[Stored data entries]
- Opening Delimiter -

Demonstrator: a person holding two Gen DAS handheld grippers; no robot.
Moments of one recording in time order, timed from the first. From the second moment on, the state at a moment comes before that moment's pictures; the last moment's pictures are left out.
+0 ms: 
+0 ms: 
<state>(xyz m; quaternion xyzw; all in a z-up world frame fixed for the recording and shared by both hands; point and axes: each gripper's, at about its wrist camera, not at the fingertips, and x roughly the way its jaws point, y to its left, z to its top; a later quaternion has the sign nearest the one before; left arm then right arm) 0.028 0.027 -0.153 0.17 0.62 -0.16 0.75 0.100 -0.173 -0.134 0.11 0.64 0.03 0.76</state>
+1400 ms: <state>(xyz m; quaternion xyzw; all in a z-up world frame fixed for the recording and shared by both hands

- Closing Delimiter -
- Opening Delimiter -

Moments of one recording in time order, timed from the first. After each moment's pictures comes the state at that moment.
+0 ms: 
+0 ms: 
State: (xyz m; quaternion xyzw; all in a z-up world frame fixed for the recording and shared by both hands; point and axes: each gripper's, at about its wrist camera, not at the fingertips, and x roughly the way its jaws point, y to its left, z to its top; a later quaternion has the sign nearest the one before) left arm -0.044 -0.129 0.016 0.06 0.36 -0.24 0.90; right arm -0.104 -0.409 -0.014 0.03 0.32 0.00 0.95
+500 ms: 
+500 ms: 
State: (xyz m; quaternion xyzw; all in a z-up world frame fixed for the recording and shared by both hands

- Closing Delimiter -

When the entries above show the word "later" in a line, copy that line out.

§ **PROBLEM SOLUTION**
<state>(xyz m; quaternion xyzw; all in a z-up world frame fixed for the recording and shared by both hands; point and axes: each gripper's, at about its wrist camera, not at the fingertips, and x roughly the way its jaws point, y to its left, z to its top; a later quaternion has the sign nearest the one before; left arm then right arm) 0.028 0.027 -0.153 0.17 0.62 -0.16 0.75 0.100 -0.173 -0.134 0.11 0.64 0.03 0.76</state>
State: (xyz m; quaternion xyzw; all in a z-up world frame fixed for the recording and shared by both hands; point and axes: each gripper's, at about its wrist camera, not at the fingertips, and x roughly the way its jaws point, y to its left, z to its top; a later quaternion has the sign nearest the one before) left arm -0.044 -0.129 0.016 0.06 0.36 -0.24 0.90; right arm -0.104 -0.409 -0.014 0.03 0.32 0.00 0.95

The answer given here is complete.